Soda cáustica: Sustancia química corrosiva fundamental en la fabricación del jabón y que, por un accidente al explotar una pesada caneca con tal producto cuando la bajaban de un camión, fue la causante de que mi padre perdiera su ojo derecho, y estuviera meses hospitalizado, debido a que había alcanzado a ingerir un poco de ese líquido. Fue el primero de marzo de 1970. En la fábrica de Jabones López almacenaban la soda en una amplia poceta; yo pude ver cómo ese líquido transparente adquiría, después de un tiempo, una placa dura que sobrenadaba, ocultando su letal peligro.
Trocadero: Revista que fundé y diseñé con la complicidad de un grupo de amigos de la carrera de literatura de la Universidad Javeriana, en 1984. Gracias al apoyo del jesuita Jairo Bernal, logré concretar este sueño de tener una revista propia en la que pudiéramos publicar nuestras producciones literarias y los ensayos que respondían a nuestras preocupaciones intelectuales de aquel entonces. Los primeros números se imprimieron en Javegraf, los últimos en la Litografía Guzmán Cortés. La revista vinculaba tanto a profesores como estudiantes, además de convocar a los ponentes que yo iba conociendo en los Congresos de colombianistas norteamericanos que organizaba el departamento. Desde el número tres la revista se volvió monográfica: el cuerpo, la historia, la muerte, lo sagrado, la violencia… La elaboración de “Trocadero” fue, en realidad, una escuela de la producción escrita, desde la concepción de los temas hasta la corrección final de los textos. Mónica Mendiwelso, Penélope Rodríguez, Natalia Romero, Germán Castro, Álvaro Pinilla, disponían sus manos y su talento para sacar adelante cada número. Como el nombre de la publicación era un homenaje a la calle donde había nacido José Lezama Lima, en una visita que hice a La Habana, pude entregar varios números en la Biblioteca homónima del escritor cubano. Me sigue pareciendo retadora y audaz la consigna con que nació “Trocadero”: “Por la era imaginaria de la posibilidad infinita, por la conquista de lo sagrado en lo carnal, por la revolución ontológica latinoamericana, por la crítica… ética”.
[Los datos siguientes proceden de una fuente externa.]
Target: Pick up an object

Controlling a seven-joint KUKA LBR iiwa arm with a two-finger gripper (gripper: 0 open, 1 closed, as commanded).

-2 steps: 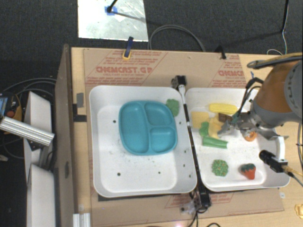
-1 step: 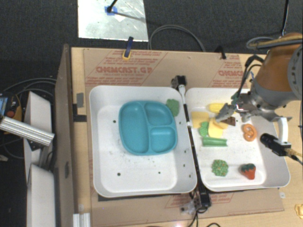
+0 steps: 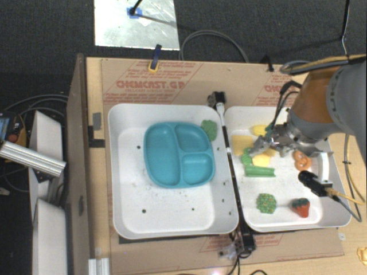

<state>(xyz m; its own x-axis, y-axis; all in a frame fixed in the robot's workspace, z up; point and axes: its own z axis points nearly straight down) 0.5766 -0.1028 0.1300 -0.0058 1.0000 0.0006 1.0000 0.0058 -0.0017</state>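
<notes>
A: The fingers [image 3: 265, 144] hang low in the right bin [image 3: 335, 213], among the yellow and green toy food at about ten o'clock in that bin; I cannot tell whether they are open or closed, and nothing is plainly held between them

B: So where is something to pick?

A: All around. A yellow piece [image 3: 262, 160] and a green stick [image 3: 259, 171] lie just under the fingers, a green broccoli piece [image 3: 265, 202] sits at six o'clock, a red strawberry [image 3: 300, 207] at five, an orange piece [image 3: 301, 160] at three

B: What could go wrong?

A: The pieces under the fingers are crowded and touching, so a close may pinch two at once or nudge one aside and come up with nothing

B: Anything readable?

A: The cardboard [image 3: 172, 76] on the counter reads "CHEMCAST" with a few more letters I can't settle. The left bin [image 3: 129, 211] holds a blue divided plate [image 3: 179, 154], with another green piece [image 3: 209, 129] at its two o'clock corner
</notes>
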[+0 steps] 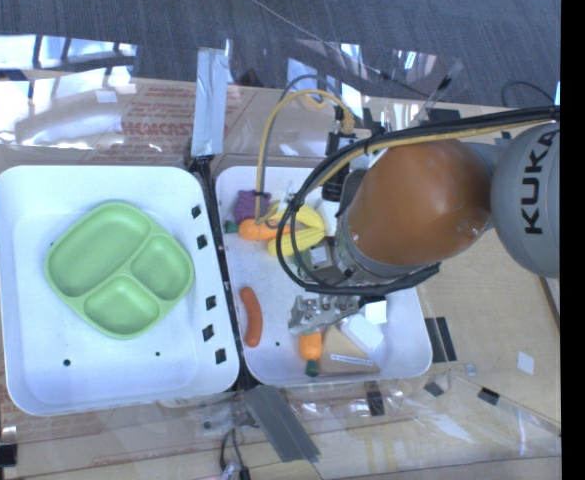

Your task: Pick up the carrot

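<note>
The carrot (312,347) is a short orange piece with a green tip, lying near the front wall of the right bin (412,353). My gripper (320,315) hangs low in that bin, right above the carrot's upper end and very close to it. The bulky orange-brown wrist (417,203) and its cables hide the middle of the bin. I see nothing lifted off the bin floor.
Around the carrot lie a pale cheese wedge (354,354), a reddish sausage (252,316), a yellow banana (308,230), another orange piece (256,231) and a purple item (245,206). The left bin (32,368) holds a green divided plate (120,268).
</note>
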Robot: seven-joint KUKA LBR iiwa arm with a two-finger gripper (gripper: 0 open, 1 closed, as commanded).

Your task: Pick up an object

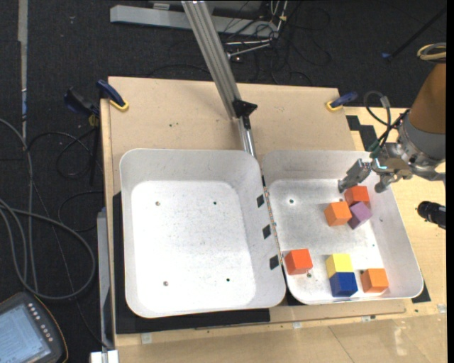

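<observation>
Nothing is lifted yet: the claw [367, 177], spread and gripping nothing, hovers at twelve o'clock of the orange cube [357, 194].

Dark carpet floor [50, 64] all around, black cables [32, 191] looping across it on the left and top. Tan wooden counter [184, 120] in the middle, with blue-and-yellow clamps [113, 96] at its far corners. Slanted aluminium strut [216, 60] running from the top edge down to the counter. Grey metal bracket [152, 15] lying on the floor up top. Handheld screen unit [25, 333] at bottom left. Even, flat lighting.
</observation>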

UTC: Sigla de la Unión de Trabajadores de Colombia, organización sindical en la cual colaboré en 1980 y 1981 como asesor en estrategias de comunicación. El presidente, en aquel entonces, era Tulio Cuevas a quien presté mi apoyo para la organización del “XV Congreso de la UTC”, en Medellín. Tulio era un referente sindical de los más importantes en el país y contribuyó de manera definitiva a la creación del Banco de los trabajadores. Bajo la dirección de Cuevas, en compañía del periodista y amigo José Yepes hicimos la revista Trabajo y concertación en la que, además de diseñarla, publiqué algunos artículos: “Sibaté: un mundo de abandono y suciedad”, “La socialdemocracia: ¿reformismo o revolución?”, “La televisión, rentable máquina de sueños”. En el número 2 de esa revista, de julio de 1980, escribí una columna que ya prefiguraba mis preocupaciones por la formación: “Educamos hacia el pasado”.Los Versos del capitán: Cuadernillo 36 de la colección “Poesía de siempre” (publicado por editorial Bedout de Medellín) de un poeta anónimo que luego supe de quien se trataba: Pablo Neruda. Quizá fue el primer texto de poesía que disfruté poniendo especial interés en descifrar las urgencias de la pasión amorosa de mi juventud. Esas tres manifestaciones del deseo, como tigre, cóndor o insecto me parecían alternativas perfectas a la sangre que bullía por mi cuerpo. Me gustaba también releer “El alfarero”: “Todo tu cuerpo tiene/ copa o dulzura destinada a mí. / Cuando subo la mano/ encuentro en cada sitio una paloma/ que me buscaba, como/ si te hubieran, amor, hecho de arcilla/ para mis propias manos de alfarero. / Tus rodillas, tus senos, / tu cintura/ faltan en mí como el hueco/ de una tierra sedienta/ de la que desprendieron/ una forma, / y juntos / somos completos como un solo río, / como una sola arena”. Después vinieron otros libros de este poeta oráculo de la pasión amorosa, y especialmente un poema que parecía prestarle la voz a mis trémulos sentidos: “Déjame sueltas las manos/ y el corazón, déjame libre! / Deja que mis dedos corran / por los caminos de tu cuerpo. / La pasión –sangre, fuego, besos– / me incendia a llamaradas trémulas. / Ay, tú no sabes lo que es esto!”.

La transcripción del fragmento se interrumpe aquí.